Considerações finais
Como mencionado no início, nosso objetivo foi apresentar um
relato de uma abordagem de ensino de Matemática que viesse a
reverter os resultados apontados pelo INEP (2005) sobre a
aprendizagem nessa área, bem como o papel do professor como
facilitador da aprendizagem. Para esse último aspecto, fundamentamo-
nos na teoria dos Campos Conceituais de Vergnaud para justificar as
ações e análise do desempenho dos processos de ensino e de
aprendizagem. .
O fato de priorizarmos atividades interativas também contribuiu
para uma formação mais ampla, considerando a socialização e a
integração escolar. Para ETCHEVERRIA e MORAES (2008, p. 7), “a
realização das atividades, com envolvimento e prazer, resulta em
aprendizagens que provocam a busca por maior fundamentação, pois o
interesse despertado estimula para que haja interação,
questionamento, discussão de idéias e empenho em fazer o seu
melhor”.
Foram grandes as dificuldades encontradas pelos alunos durante
o processo de conceitualização da reta numérica. Pôde-se constatar
que alguns demonstram um raciocínio que não é exatamente o que o
professor esperaria frente às discussões promovidas em aula. Para a
teoria dos Campos Conceituais, há uma explicação: a lentidão do
processo depende da ação do professor em diagnosticar e prover
situações que permitam ao aluno a explicitação e eventuais correções
de seus conhecimentos-em-ação.
Conhecer o que Vergnaud denomina de invariantes operatórios
ou de conhecimentos-em-ação que estão sendo utilizados pelos
estudantes e as concepções que fundamentam esses procedimentos é
imprescindível para que o professor possa propor situações, que visem
levar o aluno a reconstruir esquemas satisfatórios para um
determinado conceito, caso seja necessário. Para isso, é preciso dar voz
ao aluno para que explicite quais os conceitos-em-ação que utilizou em
suas resoluções.
Nesse sentido, podemos afirmar que os jogos e desafios
favorecem momentos de interação dos estudantes entre si e dos
estudantes com os novos conhecimentos. Ao jogar, o estudante é
levado a fazer análises, chegar a conclusões e tomar decisões. Essas
atitudes e habilidades desenvolvidas pelo sujeito serão importantes em
outros momentos de suas vidas. Os estudantes passam a confiar mais
em si próprio, a acreditar mais na própria capacidade à medida que
conseguem ser “sujeitos” nas atividades propostas Essa melhoria da
auto-estima pode ser adquirida por meio do uso de jogos e é de vital
importância para a continuidade da sua caminhada como estudante.
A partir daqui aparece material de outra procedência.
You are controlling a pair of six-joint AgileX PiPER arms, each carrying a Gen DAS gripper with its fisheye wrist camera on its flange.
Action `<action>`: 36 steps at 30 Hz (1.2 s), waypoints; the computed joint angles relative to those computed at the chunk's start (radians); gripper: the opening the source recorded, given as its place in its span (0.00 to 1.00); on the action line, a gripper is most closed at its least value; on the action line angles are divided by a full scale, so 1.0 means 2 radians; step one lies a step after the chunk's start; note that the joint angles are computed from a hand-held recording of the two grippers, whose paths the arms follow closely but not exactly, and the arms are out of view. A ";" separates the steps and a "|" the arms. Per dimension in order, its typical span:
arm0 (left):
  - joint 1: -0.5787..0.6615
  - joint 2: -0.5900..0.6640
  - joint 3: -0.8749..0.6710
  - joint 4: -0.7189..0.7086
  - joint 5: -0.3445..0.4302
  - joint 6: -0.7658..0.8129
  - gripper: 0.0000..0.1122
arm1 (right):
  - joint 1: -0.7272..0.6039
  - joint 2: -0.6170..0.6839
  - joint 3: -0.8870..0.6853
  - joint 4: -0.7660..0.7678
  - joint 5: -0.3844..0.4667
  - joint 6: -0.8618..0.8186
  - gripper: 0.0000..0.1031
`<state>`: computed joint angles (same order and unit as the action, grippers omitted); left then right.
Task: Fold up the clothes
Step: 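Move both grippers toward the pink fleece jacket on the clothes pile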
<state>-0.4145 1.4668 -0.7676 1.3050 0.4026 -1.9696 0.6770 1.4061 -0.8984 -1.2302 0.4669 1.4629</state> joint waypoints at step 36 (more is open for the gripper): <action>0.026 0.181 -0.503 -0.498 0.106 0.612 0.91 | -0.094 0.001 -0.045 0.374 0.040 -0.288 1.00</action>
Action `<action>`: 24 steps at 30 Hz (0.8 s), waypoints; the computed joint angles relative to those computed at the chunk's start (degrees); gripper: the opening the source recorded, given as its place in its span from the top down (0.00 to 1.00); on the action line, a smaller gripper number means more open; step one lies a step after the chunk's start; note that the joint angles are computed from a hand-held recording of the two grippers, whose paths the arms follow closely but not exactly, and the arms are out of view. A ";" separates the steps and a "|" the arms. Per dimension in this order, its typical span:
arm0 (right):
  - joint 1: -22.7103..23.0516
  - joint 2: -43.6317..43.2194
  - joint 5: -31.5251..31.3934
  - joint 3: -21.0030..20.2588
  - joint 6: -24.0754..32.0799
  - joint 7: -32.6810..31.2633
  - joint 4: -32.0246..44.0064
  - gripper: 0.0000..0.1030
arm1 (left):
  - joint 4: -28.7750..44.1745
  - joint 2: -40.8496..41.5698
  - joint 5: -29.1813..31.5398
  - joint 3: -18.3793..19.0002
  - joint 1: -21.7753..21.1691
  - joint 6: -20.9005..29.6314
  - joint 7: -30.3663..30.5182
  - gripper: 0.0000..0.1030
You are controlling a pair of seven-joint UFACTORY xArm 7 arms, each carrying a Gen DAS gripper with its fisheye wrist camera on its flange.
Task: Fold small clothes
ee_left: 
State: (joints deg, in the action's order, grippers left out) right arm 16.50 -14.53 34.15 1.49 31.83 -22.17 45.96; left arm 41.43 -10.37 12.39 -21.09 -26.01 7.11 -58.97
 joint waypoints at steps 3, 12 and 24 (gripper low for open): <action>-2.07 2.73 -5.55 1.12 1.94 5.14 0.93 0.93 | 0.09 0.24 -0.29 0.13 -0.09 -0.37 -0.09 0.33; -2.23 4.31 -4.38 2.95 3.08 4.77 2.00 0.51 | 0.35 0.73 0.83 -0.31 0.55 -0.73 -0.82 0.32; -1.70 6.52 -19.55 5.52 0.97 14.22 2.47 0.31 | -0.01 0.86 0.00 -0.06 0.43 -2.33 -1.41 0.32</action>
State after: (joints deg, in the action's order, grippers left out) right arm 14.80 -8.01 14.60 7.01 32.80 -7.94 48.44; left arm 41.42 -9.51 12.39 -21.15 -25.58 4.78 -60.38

Comparada com a resolução de problemas de papel e lápis, é
notória a preferência dos alunos por jogos e/ou atividades interativas.
O jogo se constitui em um meio no qual o individuo é impelido a
construir e re-construir seus pontos de vista, suas opiniões, e rever
suas atitudes. Esse movimento constante de atenção a si próprio e aos
outros, leva-o ao desenvolvimento da capacidade crítica. De acordo
com Haetinger (2006, p.11), “o jogo é um elemento essencialmente
socializador e, conseqüentemente, algo muito importante para o
desenvolvimento humano”.
É importante o professor observar e intervir nos grupos durante
os jogos, mediar a construção com perguntas e comparações entre as
escolhas dos jogadores, fazer registros, possibilitar a troca de
experiências entre os grupos e conhecer o procedimentos-em-ação que
estão sendo utilizados, visando planejar e propor situações que
colaborem para o rompimento com possíveis concepções errôneas,
viabilizando o desenvolvimento de esquemas satisfatórios.
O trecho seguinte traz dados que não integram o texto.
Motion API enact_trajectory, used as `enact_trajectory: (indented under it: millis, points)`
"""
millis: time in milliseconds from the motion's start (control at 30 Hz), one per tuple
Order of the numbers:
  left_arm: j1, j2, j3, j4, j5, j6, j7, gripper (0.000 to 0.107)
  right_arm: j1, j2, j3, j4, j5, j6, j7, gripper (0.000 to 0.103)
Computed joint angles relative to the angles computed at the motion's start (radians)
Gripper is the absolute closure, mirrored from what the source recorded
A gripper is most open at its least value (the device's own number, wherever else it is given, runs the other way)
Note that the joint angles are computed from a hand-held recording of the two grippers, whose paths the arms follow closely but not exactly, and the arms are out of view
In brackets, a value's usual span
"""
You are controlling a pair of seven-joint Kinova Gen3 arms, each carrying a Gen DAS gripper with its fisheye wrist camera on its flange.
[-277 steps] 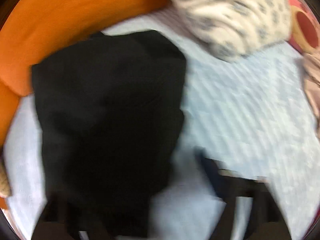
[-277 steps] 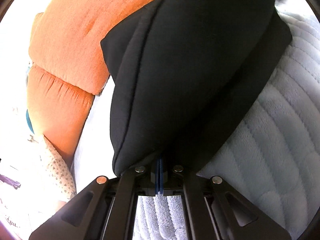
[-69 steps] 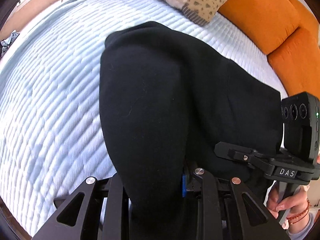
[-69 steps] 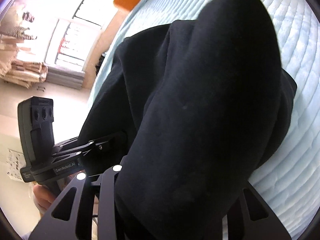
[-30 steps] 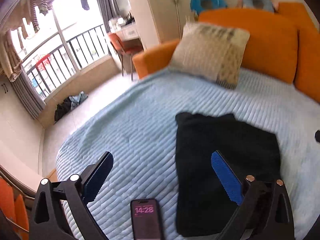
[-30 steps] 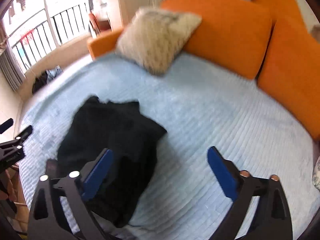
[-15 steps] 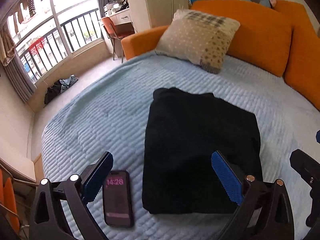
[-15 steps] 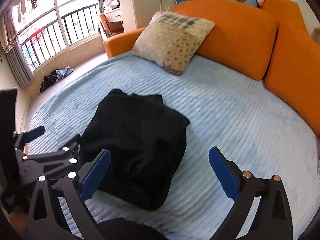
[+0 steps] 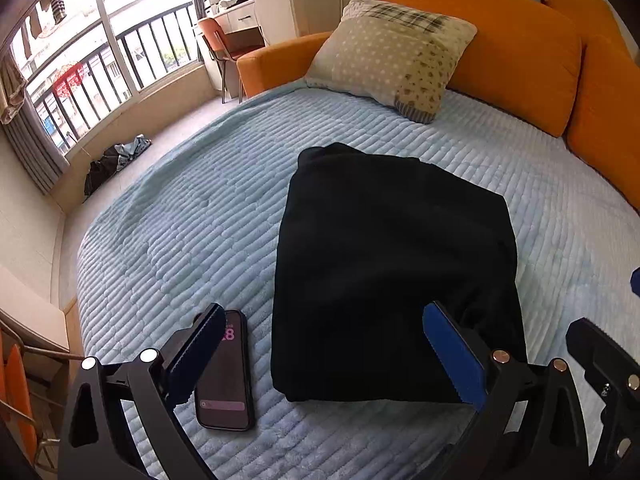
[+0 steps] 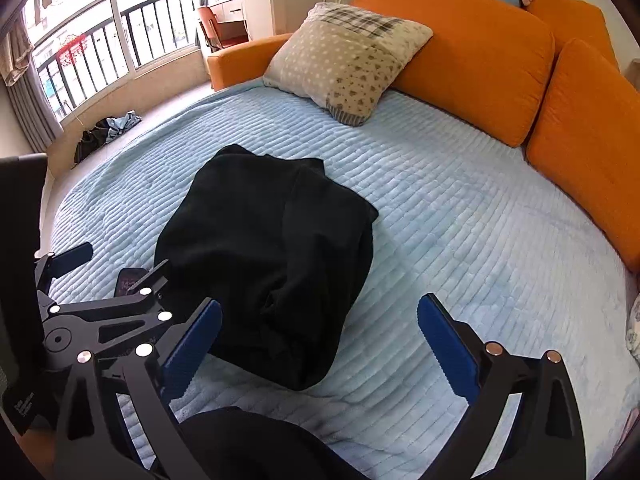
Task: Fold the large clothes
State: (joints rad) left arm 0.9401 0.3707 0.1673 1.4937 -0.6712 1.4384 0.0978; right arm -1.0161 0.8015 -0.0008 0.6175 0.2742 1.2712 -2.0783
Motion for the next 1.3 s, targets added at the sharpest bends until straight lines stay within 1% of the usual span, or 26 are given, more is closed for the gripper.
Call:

Resta salientar que o uso e o interesse dos estudantes por
situações interativas, como jogos, também contribuiu para que o
processo fosse mais envolvente e contasse com a participação efetiva
dos estudantes. Depoimentos dos próprios alunos reforçam a
preferência por condições de estudo dinâmicas e interativas e,
certamente com a supervisão e atenção do professor.
Finalizamos esse relato com a esperança que tenhamos
contribuído para ratificar o papel do professor como agente promotor
de situações que favoreçam a aprendizagem, esperando incentivar
outros professores a buscar a excelência no ensino de Matemática e,
conseqüentemente, melhorar os baixos índices de aprendizagem
apresentados no início desse capítulo.